• INSTRUCTIONS TO FOLLOW
The answer must be every line below that holds the word "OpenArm".

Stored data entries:
********************
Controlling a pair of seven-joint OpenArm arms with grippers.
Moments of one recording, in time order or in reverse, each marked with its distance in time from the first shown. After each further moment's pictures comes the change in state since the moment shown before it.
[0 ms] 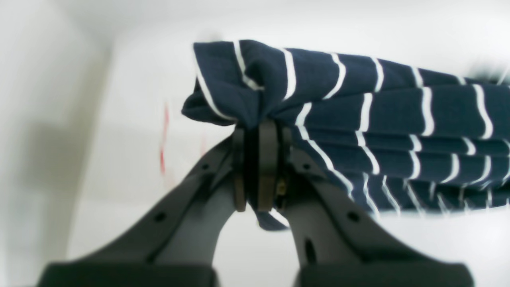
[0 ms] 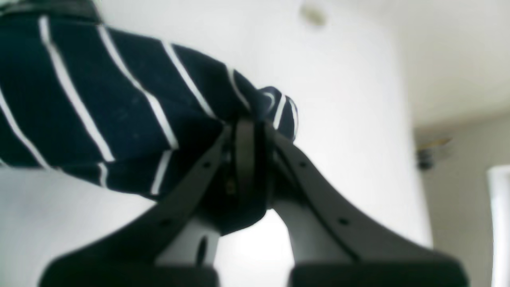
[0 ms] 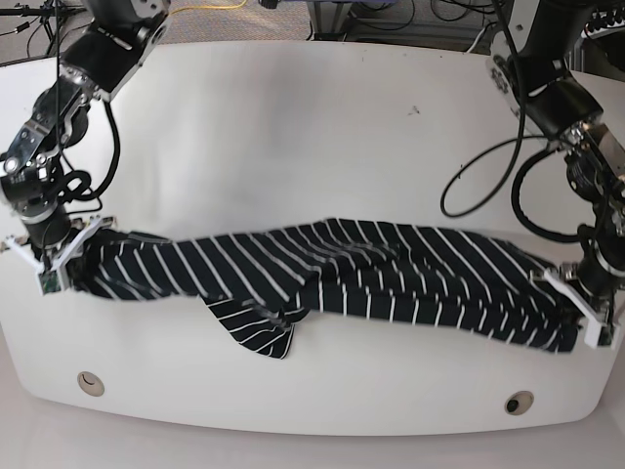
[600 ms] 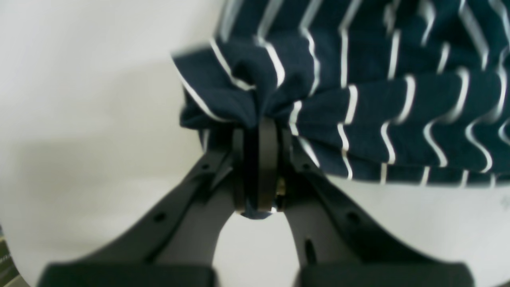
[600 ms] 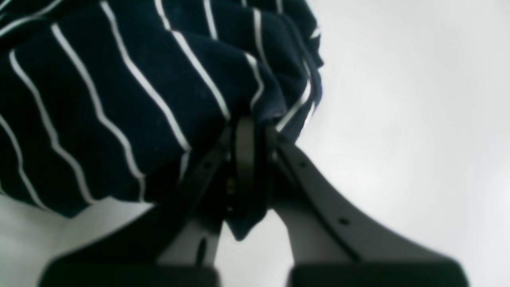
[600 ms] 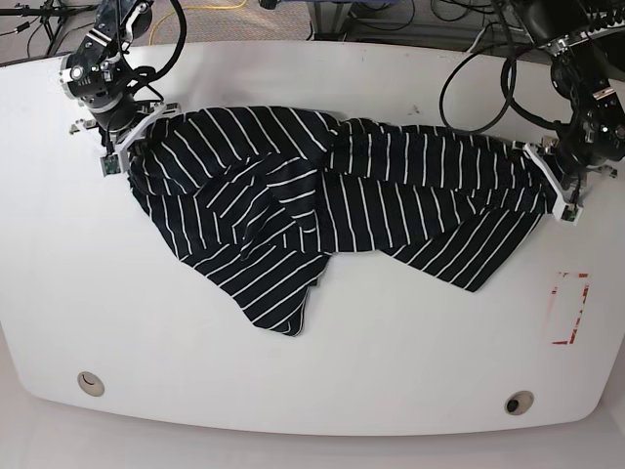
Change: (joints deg) left arm 24.2 -1.3 -1.3 -2.0 1.2 -2.9 -1.0; right arm -22.3 -12.5 1.6 -0.3 -1.4 -0.3 8.2
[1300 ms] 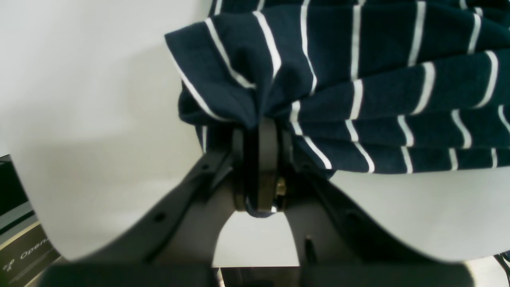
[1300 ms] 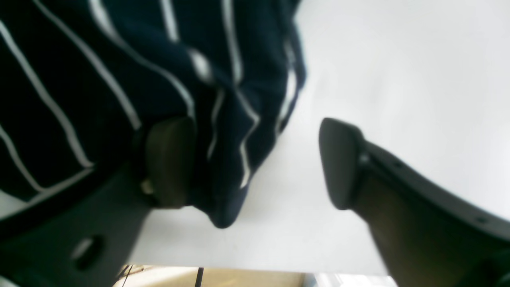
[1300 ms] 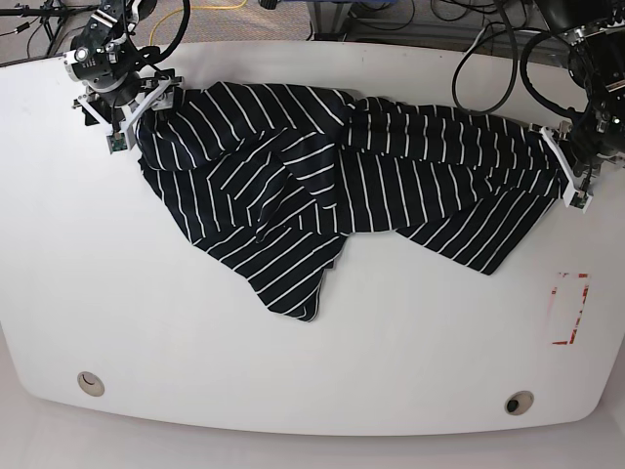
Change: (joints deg) left arm 3.5 -4.9 0.2 -0.2 0.0 -2.8 -0.4; right arm -4.2 -2.1 0.2 5.0 -0.1 0.0 -8.1
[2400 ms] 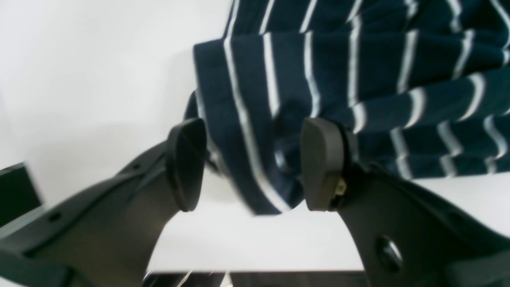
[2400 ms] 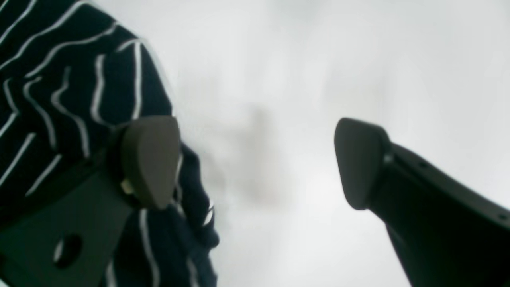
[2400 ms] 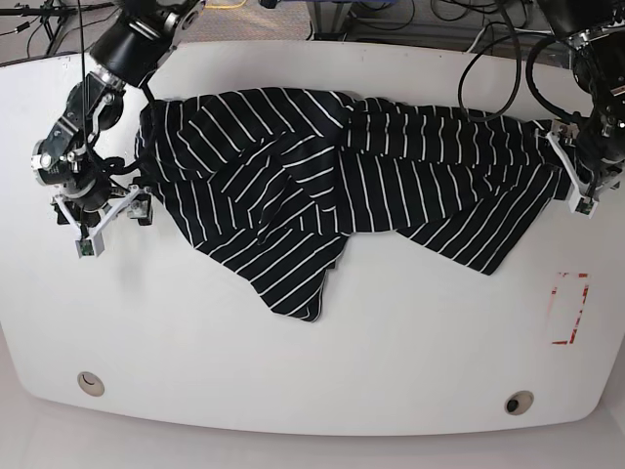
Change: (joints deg) left arm -1.1 -1.4 -0.3 0.2 0.0 -0.6 0.1; right arm 29.2 9.6 -0.2 -23.6 1.0 -0.3 -2.1
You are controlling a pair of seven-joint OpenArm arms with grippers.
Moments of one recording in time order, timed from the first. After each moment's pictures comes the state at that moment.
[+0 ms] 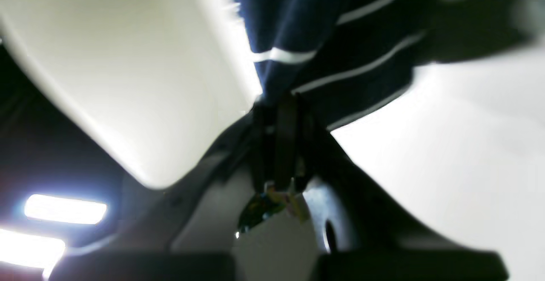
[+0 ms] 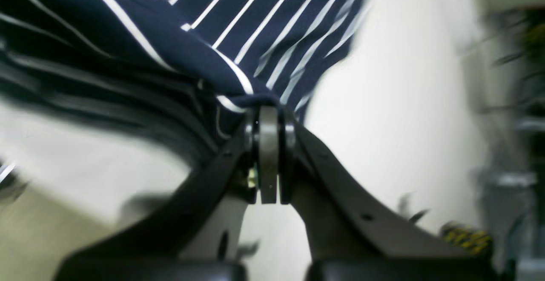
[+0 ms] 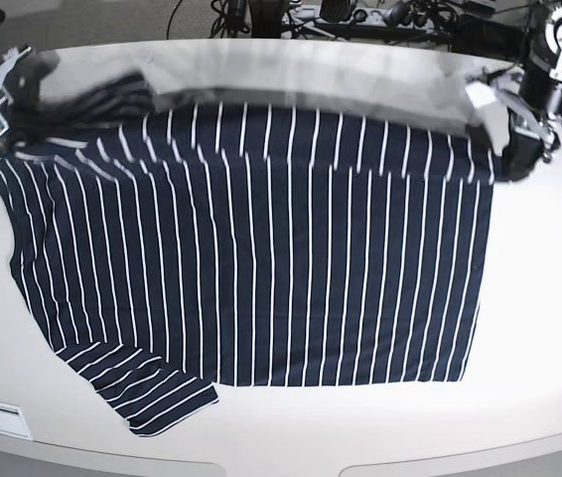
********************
• TASK RESULT
Controlling a pair of seven-joint OpenArm arms with grippers.
You are controlling a pair of seven-joint OpenArm arms with grippers.

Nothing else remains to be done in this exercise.